You should have the source of the data telling you the encoding, but if that cannot happen you either need to reject it or guess the encoding if it's not UTF-8.
For western languages, guessing ISO-8859-1 if it's not UTF-8 is probably going to work most of the time:
ByteBuffer bytes = ByteBuffer.wrap(IOUtils.toByteArray(inputstream));
CharBuffer chars;
try {
try {
chars = Charset.forName("UTF-8").newDecoder().decode(bytes);
} catch (MalformedInputException e) {
throw new RuntimeException(e);
} catch (UnmappableCharacterException e) {
throw new RuntimeException(e);
} catch (CharacterCodingException e) {
throw new RuntimeException(e);
}
} catch (RuntimeException e) {
chars = Charset.forName("ISO-8859-1").newDecoder().decode(bytes);
}
System.out.println(chars.toString());
All this boilerplate is for getting encoding exceptions and being able to read the same data multiple times.

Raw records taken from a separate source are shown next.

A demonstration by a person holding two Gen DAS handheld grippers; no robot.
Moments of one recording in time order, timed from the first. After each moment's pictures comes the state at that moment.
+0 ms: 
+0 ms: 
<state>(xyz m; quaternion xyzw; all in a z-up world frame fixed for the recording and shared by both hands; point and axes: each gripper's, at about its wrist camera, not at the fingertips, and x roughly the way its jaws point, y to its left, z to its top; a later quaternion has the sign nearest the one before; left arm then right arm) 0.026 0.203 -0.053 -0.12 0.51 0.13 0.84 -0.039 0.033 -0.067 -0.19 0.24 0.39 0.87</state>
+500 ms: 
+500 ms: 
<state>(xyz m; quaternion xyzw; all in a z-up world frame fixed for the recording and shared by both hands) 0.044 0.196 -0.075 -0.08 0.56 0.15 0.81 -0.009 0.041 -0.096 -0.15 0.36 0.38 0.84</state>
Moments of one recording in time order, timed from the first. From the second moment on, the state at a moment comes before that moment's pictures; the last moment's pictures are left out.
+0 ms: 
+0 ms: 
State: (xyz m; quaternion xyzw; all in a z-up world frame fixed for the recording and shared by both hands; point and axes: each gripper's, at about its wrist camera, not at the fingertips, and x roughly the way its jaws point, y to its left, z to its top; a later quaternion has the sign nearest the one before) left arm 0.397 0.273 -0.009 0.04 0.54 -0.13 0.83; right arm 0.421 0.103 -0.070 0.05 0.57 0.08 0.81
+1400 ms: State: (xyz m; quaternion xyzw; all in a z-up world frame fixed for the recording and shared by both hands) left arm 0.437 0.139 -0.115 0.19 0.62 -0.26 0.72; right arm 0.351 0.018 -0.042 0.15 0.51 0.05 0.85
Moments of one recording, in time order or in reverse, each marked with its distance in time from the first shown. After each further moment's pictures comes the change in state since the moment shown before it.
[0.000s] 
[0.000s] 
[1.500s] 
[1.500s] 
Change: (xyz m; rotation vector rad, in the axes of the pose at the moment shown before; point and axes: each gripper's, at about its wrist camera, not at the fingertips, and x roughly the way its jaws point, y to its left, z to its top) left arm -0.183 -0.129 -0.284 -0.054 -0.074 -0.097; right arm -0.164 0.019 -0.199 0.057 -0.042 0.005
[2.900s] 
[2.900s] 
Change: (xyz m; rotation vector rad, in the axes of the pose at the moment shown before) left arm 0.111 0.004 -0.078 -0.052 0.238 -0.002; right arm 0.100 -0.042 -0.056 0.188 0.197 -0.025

You can also use Mozilla Chardet that uses more sophisticated heuristics to determine the encoding if it's not UTF-8. But it's not perfect, for instance I recall it detecting Finnish text in Windows-1252 as Hebrew Windows-1255.
Also note that arbitrary binary data is valid in ISO-8859-1 so this is why you detect UTF-8 first (It is extremely like that if it passes UTF-8 without exceptions, it is UTF-8) and which is why you cannot try to detect anything else after ISO-8859-1.